The Guru College

Setting up Carbon and Whisper

As a note: the author of Graphite decided to put everything into /opt/graphite, which is sensible and unlikely to get overwritten by anyone else. You must figure out your storage stack before you go much further. Whisper and carbon have pretty high I/O needs, mostly for IOPS, and the graphite webapp is read heavy. There are ways to speed things up and make them more efficient, but you really want a dedicated disk or LUN for /opt/graphite. This way, you don’t overwhelm the rest of your system when you bulk-load data into Graphite, or add 200 new hosts with service checks and suddenly need to create thousands small files as fast as you can while still doing your usual read/write workload.

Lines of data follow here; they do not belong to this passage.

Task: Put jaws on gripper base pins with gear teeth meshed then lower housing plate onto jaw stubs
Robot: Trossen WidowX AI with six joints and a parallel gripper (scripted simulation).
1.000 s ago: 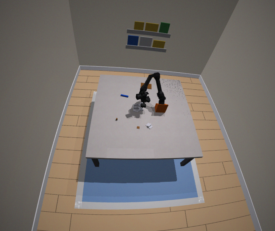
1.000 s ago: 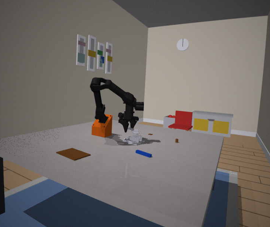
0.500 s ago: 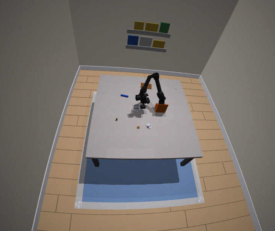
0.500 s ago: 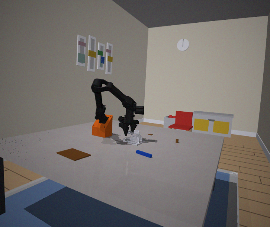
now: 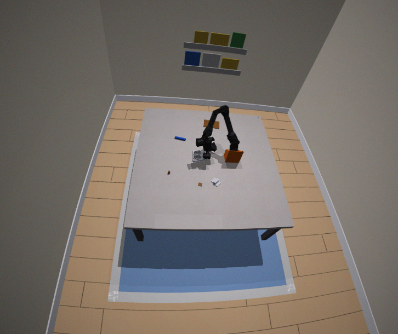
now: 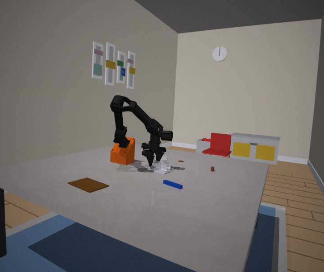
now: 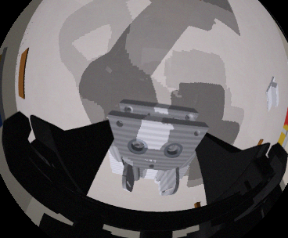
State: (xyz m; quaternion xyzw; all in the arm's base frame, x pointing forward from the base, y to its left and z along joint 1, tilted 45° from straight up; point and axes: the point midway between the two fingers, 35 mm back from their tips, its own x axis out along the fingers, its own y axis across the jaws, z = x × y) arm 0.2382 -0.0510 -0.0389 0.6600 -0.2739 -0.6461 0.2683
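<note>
Now: the grey jaw 2 cm ahead of my gripper tip, 2 cm to the right of it and 1 cm below it. Also, from my gripper tip: white gripper base: 1 cm ahead, 2 cm above; then blue bar: 23 cm ahead, 20 cm to the right, 1 cm below; then small brown tile: 5 cm ahead, 29 cm to the left, 2 cm below.
</note>
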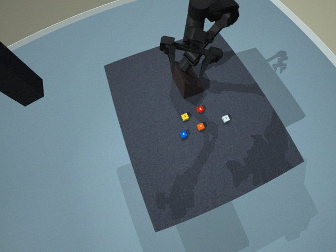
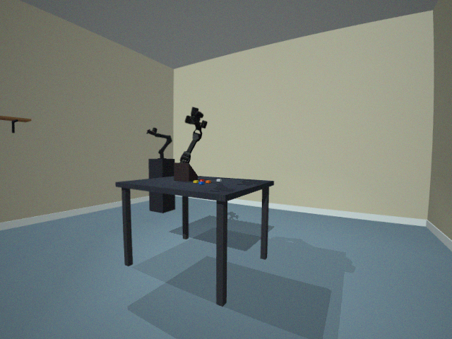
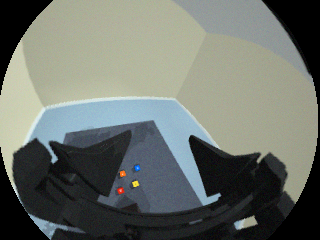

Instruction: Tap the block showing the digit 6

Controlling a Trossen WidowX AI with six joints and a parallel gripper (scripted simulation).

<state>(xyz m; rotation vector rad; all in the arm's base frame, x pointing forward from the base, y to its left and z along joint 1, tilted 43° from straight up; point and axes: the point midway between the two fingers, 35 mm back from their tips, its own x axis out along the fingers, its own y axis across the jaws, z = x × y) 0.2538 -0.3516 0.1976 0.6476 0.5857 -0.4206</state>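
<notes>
Now: gripper tip 6 cm past the red block, 14 cm to the right of it and 47 cm above it. Also, from my gripper tip: blue block: 3 cm ahead, 1 cm to the right, 47 cm below; yellow block: 6 cm behind, 4 cm to the left, 47 cm below; orange block: 3 cm ahead, 9 cm to the left, 47 cm below.
</notes>
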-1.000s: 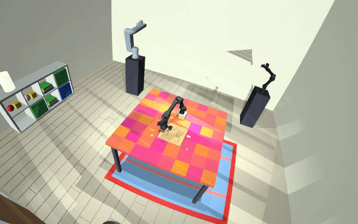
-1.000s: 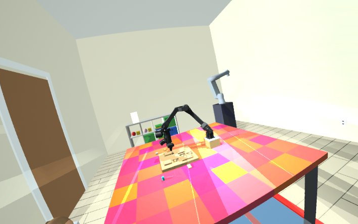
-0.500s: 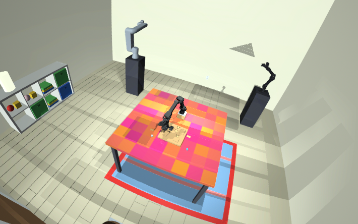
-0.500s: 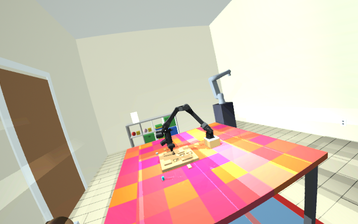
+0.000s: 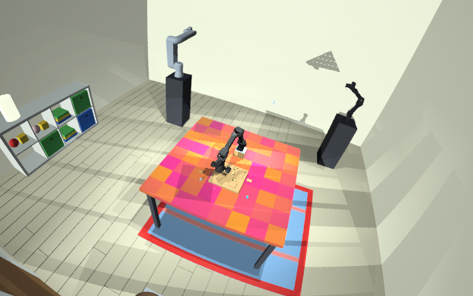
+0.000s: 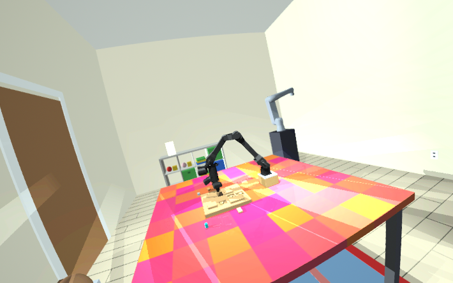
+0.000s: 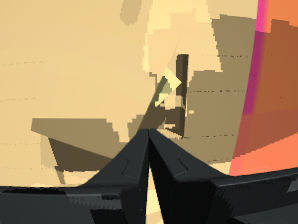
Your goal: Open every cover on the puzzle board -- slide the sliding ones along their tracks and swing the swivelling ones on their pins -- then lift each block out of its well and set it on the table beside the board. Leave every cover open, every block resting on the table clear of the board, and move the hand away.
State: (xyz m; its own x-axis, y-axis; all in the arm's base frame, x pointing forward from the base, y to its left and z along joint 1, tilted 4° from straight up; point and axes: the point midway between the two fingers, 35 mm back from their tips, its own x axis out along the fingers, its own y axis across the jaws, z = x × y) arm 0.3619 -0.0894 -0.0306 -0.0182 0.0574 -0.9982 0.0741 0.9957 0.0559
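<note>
My gripper tip is 100 mm to the right of the tan wooden puzzle board and 10 mm past it. From my gripper tip the other things lie so: cyan block: 310 mm to the left, 160 mm ahead, 10 mm below.
</note>
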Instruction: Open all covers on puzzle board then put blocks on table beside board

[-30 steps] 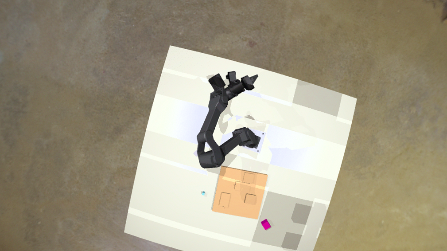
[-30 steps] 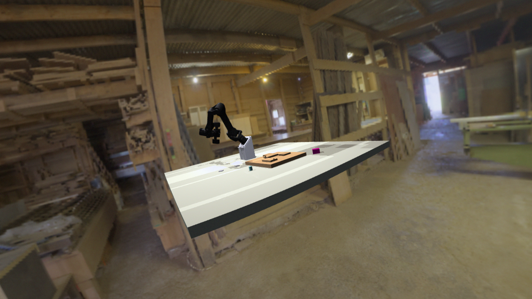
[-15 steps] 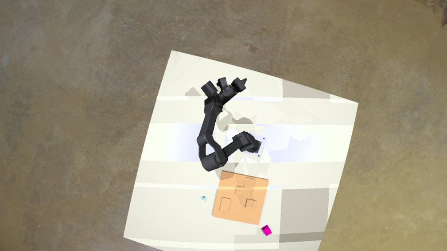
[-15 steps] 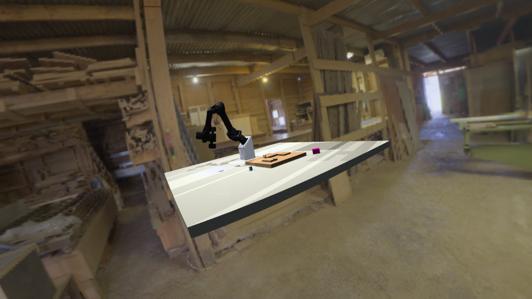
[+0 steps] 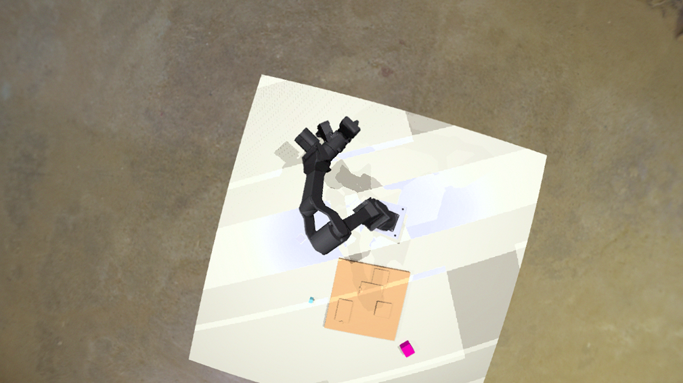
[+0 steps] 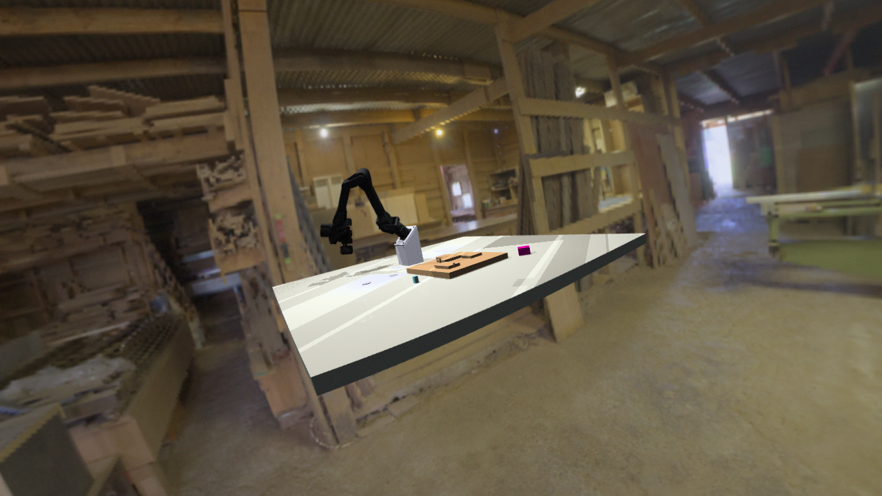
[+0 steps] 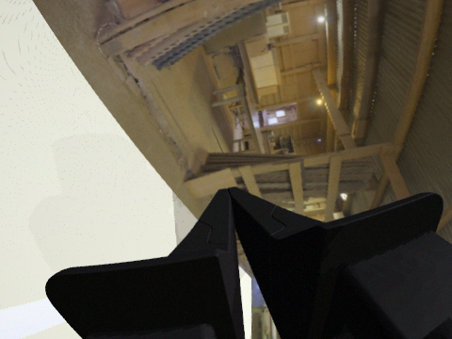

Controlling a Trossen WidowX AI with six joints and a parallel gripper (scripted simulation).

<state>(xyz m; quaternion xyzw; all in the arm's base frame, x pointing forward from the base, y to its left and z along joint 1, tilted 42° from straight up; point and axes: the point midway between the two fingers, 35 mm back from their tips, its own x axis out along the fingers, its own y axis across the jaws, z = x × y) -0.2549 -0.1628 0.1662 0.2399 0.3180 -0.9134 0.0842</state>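
Right now the tan wooden puzzle board is 61 cm ahead of my gripper tip, 27 cm to the left of it and 14 cm below it. The rest, counted from my gripper tip: teal block (71 cm ahead, 7 cm to the left, 15 cm below); then magenta block (77 cm ahead, 52 cm to the left, 15 cm below).
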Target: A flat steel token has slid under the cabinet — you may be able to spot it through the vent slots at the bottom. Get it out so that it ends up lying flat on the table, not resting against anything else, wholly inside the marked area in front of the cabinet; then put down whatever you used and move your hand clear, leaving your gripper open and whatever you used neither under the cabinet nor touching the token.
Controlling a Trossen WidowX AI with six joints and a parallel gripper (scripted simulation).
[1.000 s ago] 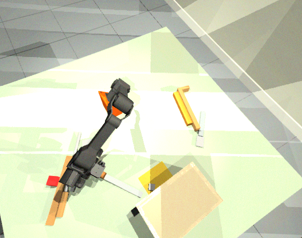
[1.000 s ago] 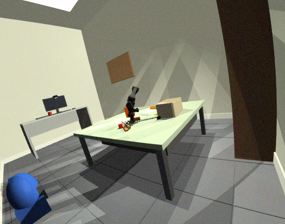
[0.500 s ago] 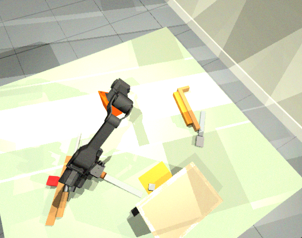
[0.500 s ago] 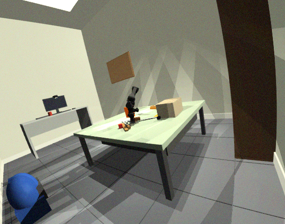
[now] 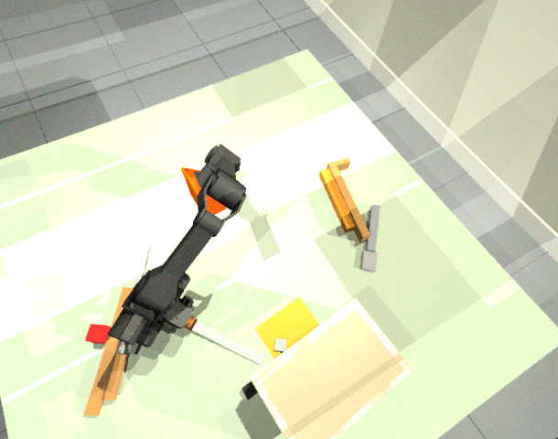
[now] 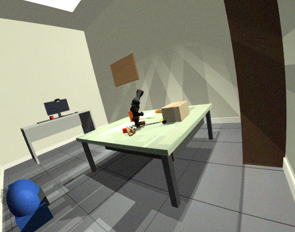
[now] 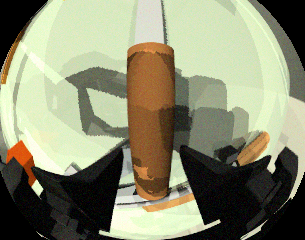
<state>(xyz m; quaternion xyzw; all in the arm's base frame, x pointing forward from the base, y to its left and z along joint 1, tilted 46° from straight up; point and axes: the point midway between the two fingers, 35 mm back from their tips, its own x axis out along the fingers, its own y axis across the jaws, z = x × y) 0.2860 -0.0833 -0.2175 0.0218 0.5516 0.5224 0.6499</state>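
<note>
Right now the short bar is 80 mm behind my gripper tip, 40 mm to the right of it and 10 mm below it. From my gripper tip the other things lie so: long wooden stick (150 mm to the right, 20 mm ahead, 10 mm below); red cube (170 mm to the right, 20 mm behind); small grey cube (100 mm to the right, 50 mm ahead, 10 mm below).
</note>
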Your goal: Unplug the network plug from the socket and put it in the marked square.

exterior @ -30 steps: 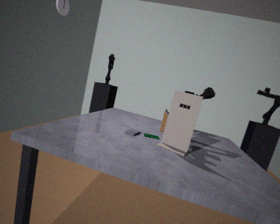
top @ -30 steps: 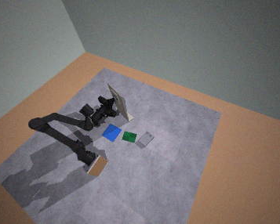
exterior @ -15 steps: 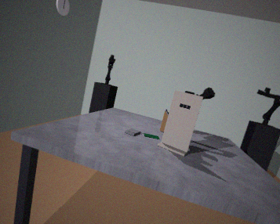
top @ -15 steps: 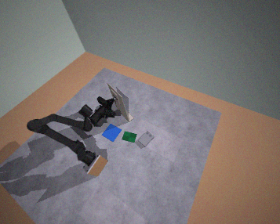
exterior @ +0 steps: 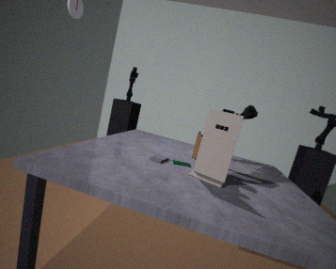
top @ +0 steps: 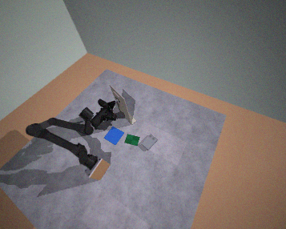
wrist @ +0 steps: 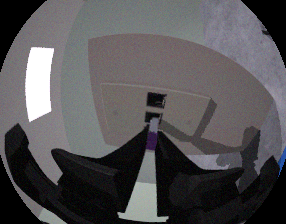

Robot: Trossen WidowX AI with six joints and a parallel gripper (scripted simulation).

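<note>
The blue square is 270 mm below my gripper tip, 140 mm behind it and 30 mm to the right of it. Also, from my gripper tip: beige panel (110 mm below, 40 mm ahead, 10 mm to the right); then plug (right at my gripper tip); then green tile (270 mm below, 180 mm to the right, 90 mm behind).
</note>
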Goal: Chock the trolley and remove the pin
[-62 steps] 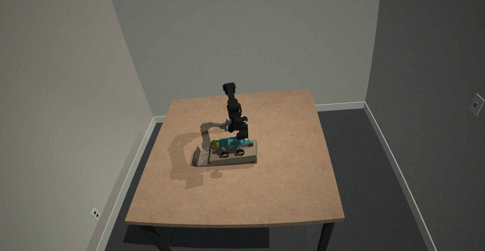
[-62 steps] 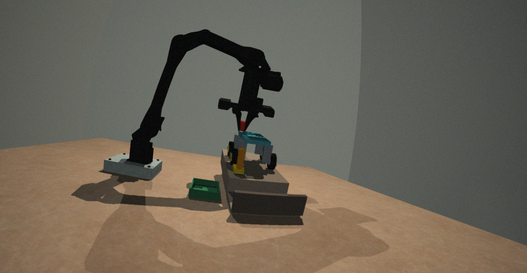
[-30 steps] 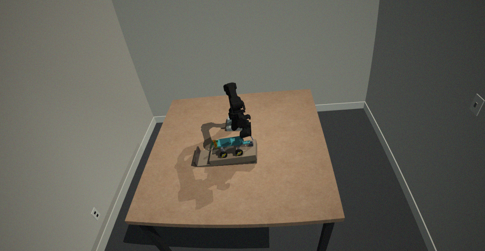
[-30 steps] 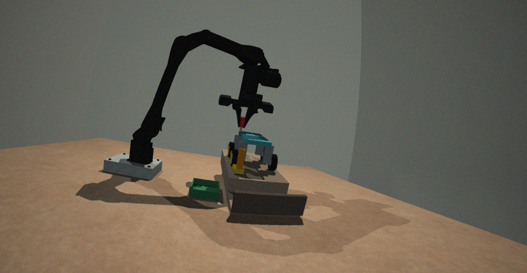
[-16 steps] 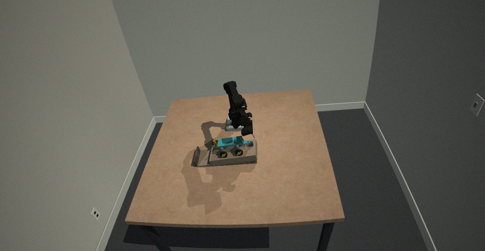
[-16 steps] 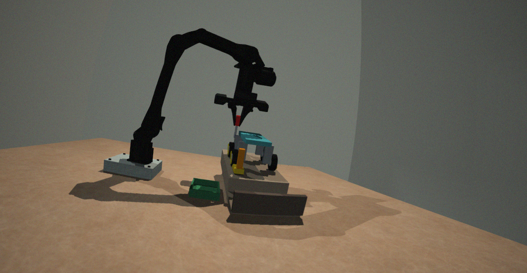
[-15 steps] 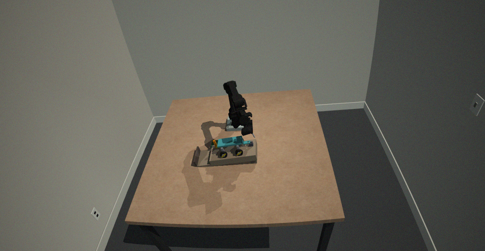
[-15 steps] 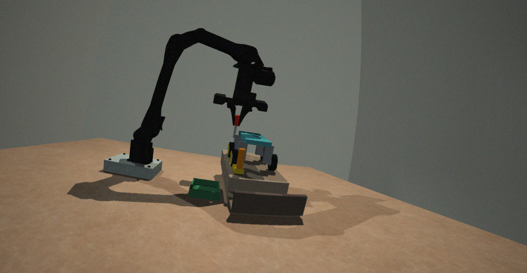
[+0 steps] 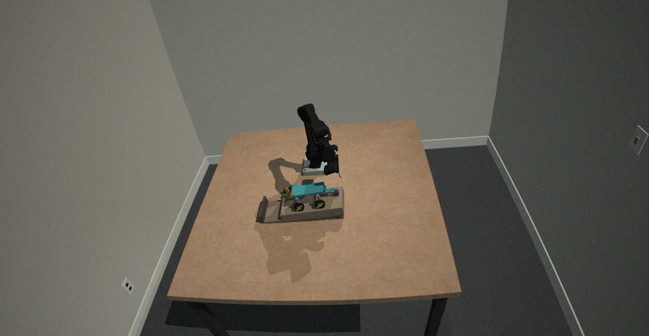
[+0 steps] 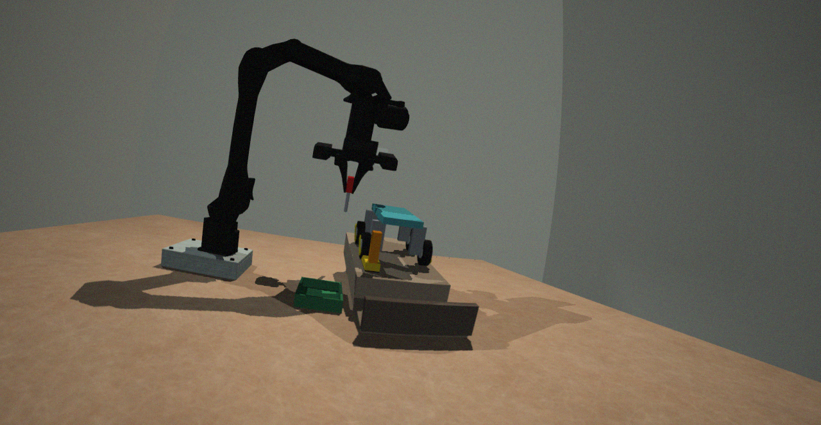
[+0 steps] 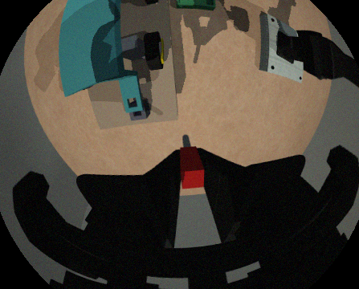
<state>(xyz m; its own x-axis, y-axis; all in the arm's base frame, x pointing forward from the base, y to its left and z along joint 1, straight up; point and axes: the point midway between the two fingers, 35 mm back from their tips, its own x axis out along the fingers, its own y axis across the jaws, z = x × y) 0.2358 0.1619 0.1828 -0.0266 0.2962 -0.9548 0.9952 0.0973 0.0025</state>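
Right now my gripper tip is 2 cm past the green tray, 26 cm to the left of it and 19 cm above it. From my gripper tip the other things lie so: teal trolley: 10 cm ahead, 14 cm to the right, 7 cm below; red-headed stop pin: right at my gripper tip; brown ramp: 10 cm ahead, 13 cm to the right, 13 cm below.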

Back to the install process.

The pre-requisite is pycairo. When you use the bdist_rpm magic from the last post on Nagios and Graphite to get a reliable RPM installer of the whisper and graphite packages, make sure to have them require python24 (or greater) and pycairo. Alternatively, you can do it as a one-off and hate yourself for it in a few months when you look at your notes which aren’t explicit enough, and you can’t remember what it was you needed to install. Your choice.

Once everything is installed, head into /opt/graphite/conf, and you will find a bunch of configuration files. Right now, we are worrying about carbon.conf, relay-rules.conf, and storage-schemas.conf. These files will determine how and where data is written, how long it’s retained for, and set you up for multi-server storage of data sets. Remember folks, scale is good for you, and it makes you sleep better at night.

We are going to run carbon-cache and carbon-relay. carbon-cache is responsible for writing the incoming data to the files on disk, and carbon-relay is what you use to relay data to multiple carbon-cache instances (on the same host or on other hosts). While you can have carbon-cache listen directly to incoming traffic, being able to multiplex the data to multiple servers requires carbon-relay, so we may as well just set that up now.

First, setup data retention policies in storage-schemas.conf:

[everything_1min_13months]

priority = 1

pattern = .*

retentions = 60:43200,900:105120

This tells carbon to create whisper files with 60 second precision for 30 days (43200 60-second intervals) and with 15 minute precision for three years (105120 900-second intervals).

Next, setup relay-rules.conf:

# You must have exactly one section with ‘default = true’

[default]

default = true

servers = 127.0.0.1

destinations = 127.0.0.1:2014

All the traffic is going to localhost. It’s trivial to add more servers and destinations to this file as you add more nodes. Keep it simple at first, as you learn and debug the system, but it will serve you well over the long haul.

The final file to edit is the carbon.conf file, and it’s a bit of a bear. The graphite webapp reads this file, as do the carbon daemons, and there’s just about a million options to choose from. The good news the the only changes you have to make are to reverse the ports for the carbon-cache and carbon-relay daemons, so the generic clients can have a stock configuration. Once the config files are set up, launch the carbon-cache and carbon-relay daemons by issuing

/opt/graphite/bin/carbon-cache.py start

/opt/graphite/bin/carbon-relay.py start

Log files are in /opt/graphite/storage/log, which should be enough to get started with debugging and testing the carbon client applications. There is an example client application in /opt/graphite/bin called carbon-client.py, which can be used to test the setup.